PALANGKA RAYA – Gubernur Kalimantan Tengah (Kalteng) H. Agustiar Sabran, bersama Jaksa Agung Muda Intelijen (JAM-Intel) Kejaksaan Agung Reda Manthovani, menghadiri kegiatan pelepasan benih ikan sekaligus susur Sungai Kahayan di Dermaga Flamboyan Bawah, Palangka Raya, Jumat 26 September 2025.
Turut hadir dalam kegiatan tersebut Kepala Kejati Kalteng Agus Sahat ST Lumbun Gaol, Wali Kota Palangka Raya Fairid Naparin, Ketua DPRD Kota Palangka Raya Subandi, serta Kepala Kejari Palangka Raya Andi Muri Machfud.
Ribuan benih ikan dilepaskan langsung secara simbolis ke Sungai Kahayan sebagai bagian dari program restocking dan pembudidayaan ikan di Kota Palangka Raya. Kegiatan berlangsung dalam suasana akrab meski di bawah terik matahari bersama dengan Gubernur, JAM – Intel, Walikota, dan Ketua DPRD Kota.
Usai pelepasan benih, rombongan melanjutkan agenda dengan menyusuri Sungai Kahayan menggunakan kapal wisata milik Pemerintah Provinsi Kalteng.
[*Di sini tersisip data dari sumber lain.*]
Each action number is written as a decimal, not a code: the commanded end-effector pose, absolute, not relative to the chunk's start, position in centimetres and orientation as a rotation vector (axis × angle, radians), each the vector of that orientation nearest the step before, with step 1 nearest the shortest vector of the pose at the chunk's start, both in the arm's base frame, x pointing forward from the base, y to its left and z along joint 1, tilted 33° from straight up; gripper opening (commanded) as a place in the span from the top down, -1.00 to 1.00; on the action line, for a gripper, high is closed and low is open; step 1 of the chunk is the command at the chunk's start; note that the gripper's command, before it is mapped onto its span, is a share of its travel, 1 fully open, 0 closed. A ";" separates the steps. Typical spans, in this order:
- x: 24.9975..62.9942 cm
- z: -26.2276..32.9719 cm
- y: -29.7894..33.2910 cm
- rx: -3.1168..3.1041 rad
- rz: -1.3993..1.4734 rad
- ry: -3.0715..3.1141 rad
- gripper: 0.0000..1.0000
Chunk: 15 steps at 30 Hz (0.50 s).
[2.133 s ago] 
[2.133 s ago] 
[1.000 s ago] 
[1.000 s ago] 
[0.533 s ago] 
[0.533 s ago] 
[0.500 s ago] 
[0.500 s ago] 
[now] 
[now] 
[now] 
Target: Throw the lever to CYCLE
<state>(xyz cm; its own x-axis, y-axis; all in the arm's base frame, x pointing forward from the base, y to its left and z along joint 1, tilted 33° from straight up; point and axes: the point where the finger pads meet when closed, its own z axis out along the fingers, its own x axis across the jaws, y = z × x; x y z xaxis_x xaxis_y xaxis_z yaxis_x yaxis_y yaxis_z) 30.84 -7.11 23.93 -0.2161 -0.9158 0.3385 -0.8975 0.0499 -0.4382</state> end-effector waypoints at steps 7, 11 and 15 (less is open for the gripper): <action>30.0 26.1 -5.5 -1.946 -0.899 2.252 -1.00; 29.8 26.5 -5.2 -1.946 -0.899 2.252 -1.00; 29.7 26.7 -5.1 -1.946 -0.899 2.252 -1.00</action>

Kapal tersebut baru saja diluncurkan beberapa bulan lalu sebagai bagian dari pengembangan desa wisata di Palangka Raya.
Di atas kapal wisata, Gubernur Kalteng tampak berbincang hangat dengan JAM-Intel Reda Manthovani sambil menikmati santap makanan. Sejumlah pejabat lainnya juga terlihat asyik bercengkrama dan sesekali bersenda gurau. Tampak deretan rumah masyarakat di tepi Sungai Kahayan, sesekali terlihat perahu kecil melintas mencari ikan sebagai ciri khas kehidupan warga Kalimantan.
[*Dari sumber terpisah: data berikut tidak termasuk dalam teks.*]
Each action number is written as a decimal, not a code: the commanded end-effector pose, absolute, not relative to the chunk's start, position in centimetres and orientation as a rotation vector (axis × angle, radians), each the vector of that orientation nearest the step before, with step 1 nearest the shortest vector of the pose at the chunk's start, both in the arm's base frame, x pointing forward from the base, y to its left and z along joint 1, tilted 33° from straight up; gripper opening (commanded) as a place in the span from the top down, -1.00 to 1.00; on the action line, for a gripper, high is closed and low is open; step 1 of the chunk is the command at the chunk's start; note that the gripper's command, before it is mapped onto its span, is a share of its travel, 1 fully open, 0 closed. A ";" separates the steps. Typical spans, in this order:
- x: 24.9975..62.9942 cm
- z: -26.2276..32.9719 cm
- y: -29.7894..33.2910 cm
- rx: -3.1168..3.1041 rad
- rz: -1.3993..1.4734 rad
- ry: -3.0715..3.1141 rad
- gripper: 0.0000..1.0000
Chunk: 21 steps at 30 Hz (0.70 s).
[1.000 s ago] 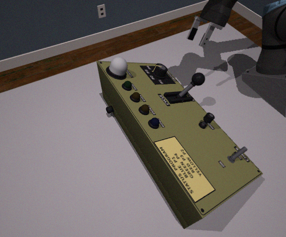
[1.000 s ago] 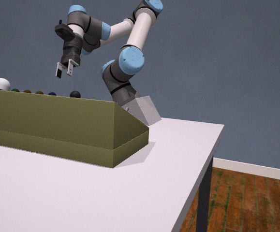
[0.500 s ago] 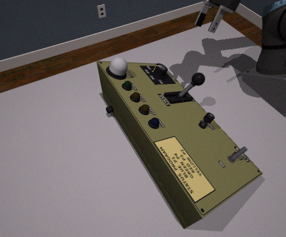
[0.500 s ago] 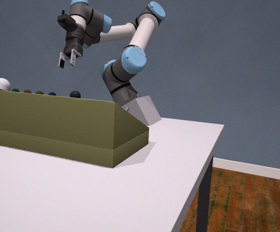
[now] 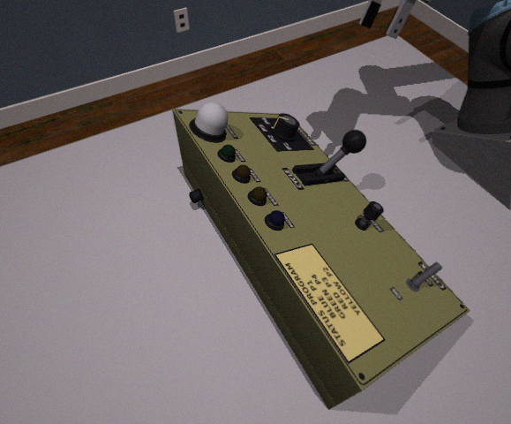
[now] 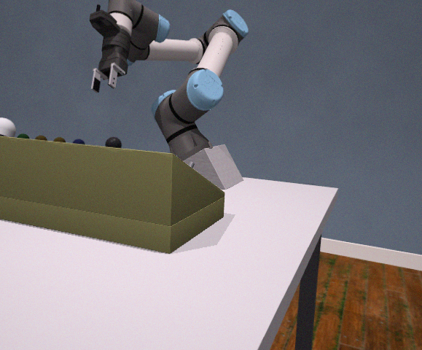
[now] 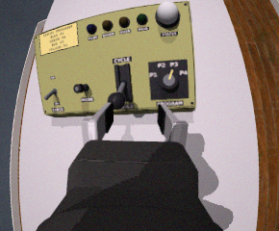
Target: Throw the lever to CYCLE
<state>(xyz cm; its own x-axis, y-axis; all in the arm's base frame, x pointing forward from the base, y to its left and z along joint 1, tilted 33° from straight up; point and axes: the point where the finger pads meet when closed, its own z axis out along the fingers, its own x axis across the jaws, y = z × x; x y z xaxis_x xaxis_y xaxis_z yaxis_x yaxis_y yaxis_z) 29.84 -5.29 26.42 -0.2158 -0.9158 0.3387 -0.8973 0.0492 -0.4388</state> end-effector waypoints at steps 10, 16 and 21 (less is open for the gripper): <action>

Rumah di atas sungai, tambak ikan, hingga Jembatan Kahayan dan Tugu Bundaran Besar yang menjulang menjadi ikon Kota Palangka Raya, menambah keindahan panorama tersebut. Susur sungai ini sekaligus menjadi momentum memperkenalkan keindahan alam serta kearifan lokal Palangka Raya kepada Reda dan rombongan, sebelum mereka kembali ke Jakarta.
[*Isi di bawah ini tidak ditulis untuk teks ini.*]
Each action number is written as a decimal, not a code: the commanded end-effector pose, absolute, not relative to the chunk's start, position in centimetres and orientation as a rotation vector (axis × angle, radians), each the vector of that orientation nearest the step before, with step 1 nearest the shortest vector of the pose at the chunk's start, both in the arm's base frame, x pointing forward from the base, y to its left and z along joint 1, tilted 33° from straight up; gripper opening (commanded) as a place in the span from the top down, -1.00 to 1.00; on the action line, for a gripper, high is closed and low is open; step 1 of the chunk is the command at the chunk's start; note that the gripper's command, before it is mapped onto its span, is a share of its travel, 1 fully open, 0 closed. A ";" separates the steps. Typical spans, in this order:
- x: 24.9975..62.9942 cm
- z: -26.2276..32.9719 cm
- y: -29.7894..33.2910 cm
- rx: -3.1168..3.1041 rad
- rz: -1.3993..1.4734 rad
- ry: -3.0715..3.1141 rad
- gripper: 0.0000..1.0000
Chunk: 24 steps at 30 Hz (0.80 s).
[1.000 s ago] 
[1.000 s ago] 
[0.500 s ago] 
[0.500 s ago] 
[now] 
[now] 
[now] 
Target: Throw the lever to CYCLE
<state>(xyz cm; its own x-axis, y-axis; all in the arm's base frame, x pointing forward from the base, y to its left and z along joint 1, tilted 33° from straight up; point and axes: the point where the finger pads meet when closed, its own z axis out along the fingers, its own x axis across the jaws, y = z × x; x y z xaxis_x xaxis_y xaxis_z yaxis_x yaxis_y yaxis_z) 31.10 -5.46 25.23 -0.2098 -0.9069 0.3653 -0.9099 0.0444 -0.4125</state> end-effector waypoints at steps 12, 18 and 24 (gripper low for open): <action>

Wali Kota Palangka Raya, Fairid Naparin, menegaskan bahwa kegiatan restocking ikan merupakan agenda rutin Dinas Perikanan. “Program ini tidak hanya dilakukan di Sungai Kahayan, tetapi juga di sejumlah danau di Kota Palangka Raya. Sebelumnya kami sudah melakukan restocking di Danau Hanjalutung dan beberapa lokasi lainnya,” jelasnya.
Fairid menambahkan, kegiatan ini diharapkan tidak hanya menjaga keberlanjutan ekosistem perairan, tetapi juga meningkatkan kesejahteraan masyarakat melalui sektor perikanan dan wisata lokal.